The Countess made a suggestion
that set off a series of grateful sighs. “Shall we adjourn to the
salon for afternoon tea? We can then return refreshed and finish
our game.”

“What!” barked Davidov; the one
abstainer of gratitude; emptying his second glass in one fell
swoop. “So you can read things into our ink blots and pin the
crimes on us?”

“Have you got something to
hide?” challenged Crespigny, allowing the ladies to exit the room
first.

That comment silenced the
director and anyone else who might have objected on similar
grounds. Anyone who refused to finish the shadow-picture game would
now look like someone with something to hide.

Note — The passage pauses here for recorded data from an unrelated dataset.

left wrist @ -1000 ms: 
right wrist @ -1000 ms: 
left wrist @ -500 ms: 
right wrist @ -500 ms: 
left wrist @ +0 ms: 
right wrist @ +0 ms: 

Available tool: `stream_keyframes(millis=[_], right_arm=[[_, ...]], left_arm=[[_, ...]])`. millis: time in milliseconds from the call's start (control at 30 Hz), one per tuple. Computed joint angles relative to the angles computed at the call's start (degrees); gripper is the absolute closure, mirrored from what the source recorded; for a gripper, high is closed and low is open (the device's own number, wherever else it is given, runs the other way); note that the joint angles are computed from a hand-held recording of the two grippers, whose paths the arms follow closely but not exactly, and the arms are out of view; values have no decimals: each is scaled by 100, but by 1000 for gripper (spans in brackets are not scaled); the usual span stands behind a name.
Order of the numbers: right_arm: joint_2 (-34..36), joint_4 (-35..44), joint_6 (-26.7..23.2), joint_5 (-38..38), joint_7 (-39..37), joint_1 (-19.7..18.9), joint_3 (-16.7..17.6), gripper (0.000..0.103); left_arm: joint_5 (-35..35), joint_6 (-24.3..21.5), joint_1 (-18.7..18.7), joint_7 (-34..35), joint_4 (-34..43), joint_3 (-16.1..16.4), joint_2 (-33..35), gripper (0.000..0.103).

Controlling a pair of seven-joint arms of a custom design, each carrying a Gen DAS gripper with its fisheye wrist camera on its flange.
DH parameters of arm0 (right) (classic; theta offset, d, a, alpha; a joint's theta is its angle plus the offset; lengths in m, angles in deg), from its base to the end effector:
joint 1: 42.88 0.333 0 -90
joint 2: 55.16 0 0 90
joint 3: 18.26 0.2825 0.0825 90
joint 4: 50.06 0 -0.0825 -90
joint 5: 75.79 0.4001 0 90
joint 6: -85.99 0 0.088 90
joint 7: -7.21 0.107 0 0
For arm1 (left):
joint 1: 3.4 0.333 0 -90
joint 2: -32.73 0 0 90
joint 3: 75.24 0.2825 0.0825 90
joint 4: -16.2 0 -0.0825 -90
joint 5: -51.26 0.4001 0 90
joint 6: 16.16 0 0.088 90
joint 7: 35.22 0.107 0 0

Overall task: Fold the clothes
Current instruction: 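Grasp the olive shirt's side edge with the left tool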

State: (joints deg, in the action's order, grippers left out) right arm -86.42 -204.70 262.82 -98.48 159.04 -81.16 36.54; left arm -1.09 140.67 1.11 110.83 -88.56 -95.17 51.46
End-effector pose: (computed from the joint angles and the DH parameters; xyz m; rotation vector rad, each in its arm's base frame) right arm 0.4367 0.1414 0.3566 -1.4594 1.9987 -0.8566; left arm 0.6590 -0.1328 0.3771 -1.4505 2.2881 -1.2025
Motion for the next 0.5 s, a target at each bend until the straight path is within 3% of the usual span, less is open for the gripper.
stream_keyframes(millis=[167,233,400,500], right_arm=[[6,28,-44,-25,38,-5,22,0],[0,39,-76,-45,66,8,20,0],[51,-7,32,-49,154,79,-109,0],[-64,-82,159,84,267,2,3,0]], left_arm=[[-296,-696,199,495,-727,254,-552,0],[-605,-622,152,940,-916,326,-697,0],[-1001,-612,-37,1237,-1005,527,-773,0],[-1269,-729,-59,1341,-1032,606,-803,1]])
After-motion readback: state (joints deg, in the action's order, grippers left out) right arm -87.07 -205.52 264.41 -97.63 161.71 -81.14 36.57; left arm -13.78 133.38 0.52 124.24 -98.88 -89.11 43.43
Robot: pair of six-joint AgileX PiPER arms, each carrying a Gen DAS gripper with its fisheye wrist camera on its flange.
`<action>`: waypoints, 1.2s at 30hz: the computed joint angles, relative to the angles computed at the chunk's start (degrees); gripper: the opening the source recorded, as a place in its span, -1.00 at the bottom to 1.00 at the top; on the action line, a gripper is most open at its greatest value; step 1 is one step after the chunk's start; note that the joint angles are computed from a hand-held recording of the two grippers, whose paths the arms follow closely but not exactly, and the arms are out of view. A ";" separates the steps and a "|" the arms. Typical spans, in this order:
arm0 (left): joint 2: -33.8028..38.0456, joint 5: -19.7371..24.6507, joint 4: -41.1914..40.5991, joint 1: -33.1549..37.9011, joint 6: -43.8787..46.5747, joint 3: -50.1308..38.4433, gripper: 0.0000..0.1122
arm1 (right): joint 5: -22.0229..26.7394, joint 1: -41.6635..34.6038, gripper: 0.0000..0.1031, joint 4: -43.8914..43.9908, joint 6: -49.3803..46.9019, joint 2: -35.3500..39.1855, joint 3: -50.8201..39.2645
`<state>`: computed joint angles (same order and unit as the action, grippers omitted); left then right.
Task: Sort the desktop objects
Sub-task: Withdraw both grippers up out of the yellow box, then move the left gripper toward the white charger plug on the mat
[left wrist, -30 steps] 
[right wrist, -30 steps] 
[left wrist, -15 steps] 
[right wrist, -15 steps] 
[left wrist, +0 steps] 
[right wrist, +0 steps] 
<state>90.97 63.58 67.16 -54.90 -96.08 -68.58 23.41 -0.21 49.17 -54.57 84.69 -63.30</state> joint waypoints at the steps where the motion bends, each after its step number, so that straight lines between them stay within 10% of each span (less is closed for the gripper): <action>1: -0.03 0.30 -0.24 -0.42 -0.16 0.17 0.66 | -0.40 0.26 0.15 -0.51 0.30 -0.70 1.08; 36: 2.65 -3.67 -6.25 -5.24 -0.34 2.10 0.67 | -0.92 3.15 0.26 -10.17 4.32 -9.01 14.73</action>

Exotic objets d’art scattered
about the salon provided a distraction as delicacies were served
along with coffee and a selection of teas. Tempers cooled. La
marquise showed a lot of interest in the ikons. Davidov thought he
might be able to work them into one of the plays. Delgardo was
fascinated by the Egyptian scarabs. Davidov thought he could work
them in too. Radzival, who had once owned a valuable collection of
Ormolu clocks, displayed his vast knowledge of the workings of the
timepieces to Crespigny. La Noire managed to corner Mahmoud by the
fireplace and seemed riveted when he explained about the different
phallic objects. When Mahmoud retreated, La Noire sashayed up to
the Countess.

“You think it could be Vincent,
Felix and Hilaire doing the murders,” she said huskily, “that’s why
you asked who painted the backdrops?”

“I wondered about the backdrops,
because whoever painted those had to know in advance about the
plays that were going to be performed, though not the entire
play.”

And that’s what bothered her.
The murderer had to know the entire play to borrow the most
pertinent bits from it.

Delgardo was listening; his oily
tone was on the sarcastic side. “You can hold another Gobolinks
party and invite them, oh, but unfortunately it will be too late
for victim number six.”

“You will have to invite Laszlo
and Salvador too,” intervened Davidov sardonically. “They used to
be in the circus with the others. They put together the trapeze for
Kiki and Coco. They make all our props: the fake head, the fake
tongue, the fake member, the window, the swing, everything. And
they are always whining about how I don’t pay them enough.” The
director turned to his playwright. “Hey, Crespigny! You can write a
play about a circus clown who gets stabbed by a knife-thrower!”

Crespigny, who was appreciating
the finer points of Ormolu clocks – the exquisite gilding, the
superb rococo detailing, the burnished effect - scowled at the
interruption. “I might write a play about a Russian peasant who
gets crushed by an elephant in a church filled with ikons and then
mauled by lion as he crawls to the altar.”